Staff members were in a frenzy around a cluster of network computers, photocopiers buzzed with activity and a Tylenol dispenser sat on a table nearby.
But this wasn't the War Room of the White House. It was the Park Plaza Hotel--ground zero for the 13th annual Harvard Model Congress (HMC), which drew 1,500 high school students from across the nation for its opening ceremonies yesterday.
The weekend-long government simulation, staffed by more than 150 Harvard students, began with a keynote address by William Kristol '73.
Kristol, editor of the conservative publication The Weekly Standard and former chief of staff to former vice president J. Danforth Quayle, addressed social problems and America's involvement in international affairs.
Amid the din, conference organizers said they are excited about the coming weekend.
"This year we have a dedicated and hard-working staff who wants this conference to be the best ever," said Robert M. Stolper '00, chair of the science committee of the House of Representatives.

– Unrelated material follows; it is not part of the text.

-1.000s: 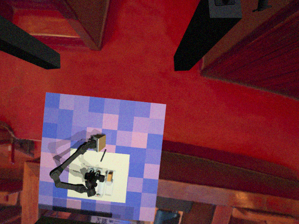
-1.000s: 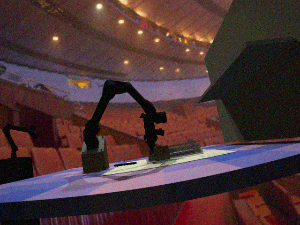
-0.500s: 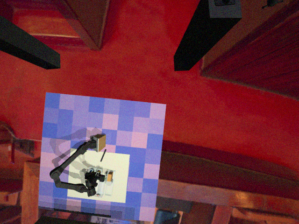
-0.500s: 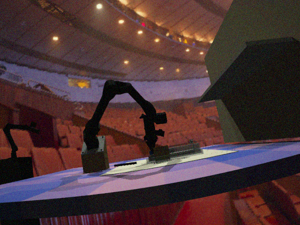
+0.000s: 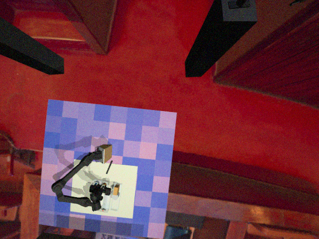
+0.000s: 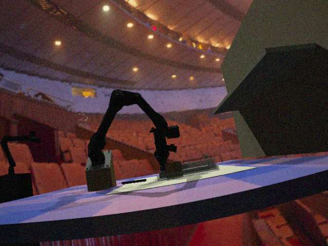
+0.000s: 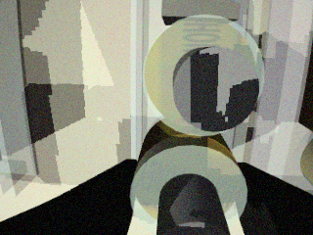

"The students are self-motivated to do this," said Katherine T. Wen '99, president of the Senate.
Wen said she thought the simulation would be extensive and realistic, tying together all the factors involved in politics.
"We don't really know what to expect," said Carolyn Centeno, a conference participant and a first-year at the Nightingale School in New York City.
Most of the participating schools are located outside Massachusetts.
New to the Harvard Model Congress this year: delegates may revise and resubmit bills that were initially rejected, which organizers say makes the experience even more realistic.
In his keynote speech yesterday, Kristol stressed the need to confront social problems such as family breakups and teen pregnancy. He said the 1992 Los Angeles riots were partially a product of a weakening social infrastructures and are indicative of a great need for change.
Many of the questions following his statement addressed international affairs.
"It's the time to use force," Kristol said, referring to current tensions with Iraq, "and we can't depend on other nations to do it."
"The problem with Iraq is not the nation of Iraq...The problem is Saddam Hussein," Kristol said.